Prompt:
Would you copy each line of the data below that has "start"?

__________

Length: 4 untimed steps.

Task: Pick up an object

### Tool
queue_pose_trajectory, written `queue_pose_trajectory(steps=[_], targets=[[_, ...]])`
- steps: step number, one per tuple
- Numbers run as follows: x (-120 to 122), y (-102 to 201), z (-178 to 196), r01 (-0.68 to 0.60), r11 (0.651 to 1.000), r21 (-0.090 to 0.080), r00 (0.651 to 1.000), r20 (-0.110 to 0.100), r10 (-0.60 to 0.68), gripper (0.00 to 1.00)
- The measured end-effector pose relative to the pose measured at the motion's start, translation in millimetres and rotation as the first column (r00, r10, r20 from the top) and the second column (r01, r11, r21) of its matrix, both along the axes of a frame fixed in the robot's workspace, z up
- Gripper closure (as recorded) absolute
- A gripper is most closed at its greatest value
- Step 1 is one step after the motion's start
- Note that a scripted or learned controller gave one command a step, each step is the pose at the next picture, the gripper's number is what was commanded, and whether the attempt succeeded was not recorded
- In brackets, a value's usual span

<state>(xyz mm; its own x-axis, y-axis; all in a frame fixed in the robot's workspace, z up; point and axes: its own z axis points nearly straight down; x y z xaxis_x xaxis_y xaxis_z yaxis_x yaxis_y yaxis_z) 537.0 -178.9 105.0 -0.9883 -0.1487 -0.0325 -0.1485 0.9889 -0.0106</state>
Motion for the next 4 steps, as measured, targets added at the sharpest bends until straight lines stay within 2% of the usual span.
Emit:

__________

Exercise answer:
- The measured end-effector pose relative to the pose measured at the motion's start, translation in millimetres and rotation as the first column (r00, r10, r20 from the top) and the second column (r01, r11, r21) of its matrix, both along the axes of a frame fixed in the robot's workspace, z up
- Step 1 is one step after the motion's start

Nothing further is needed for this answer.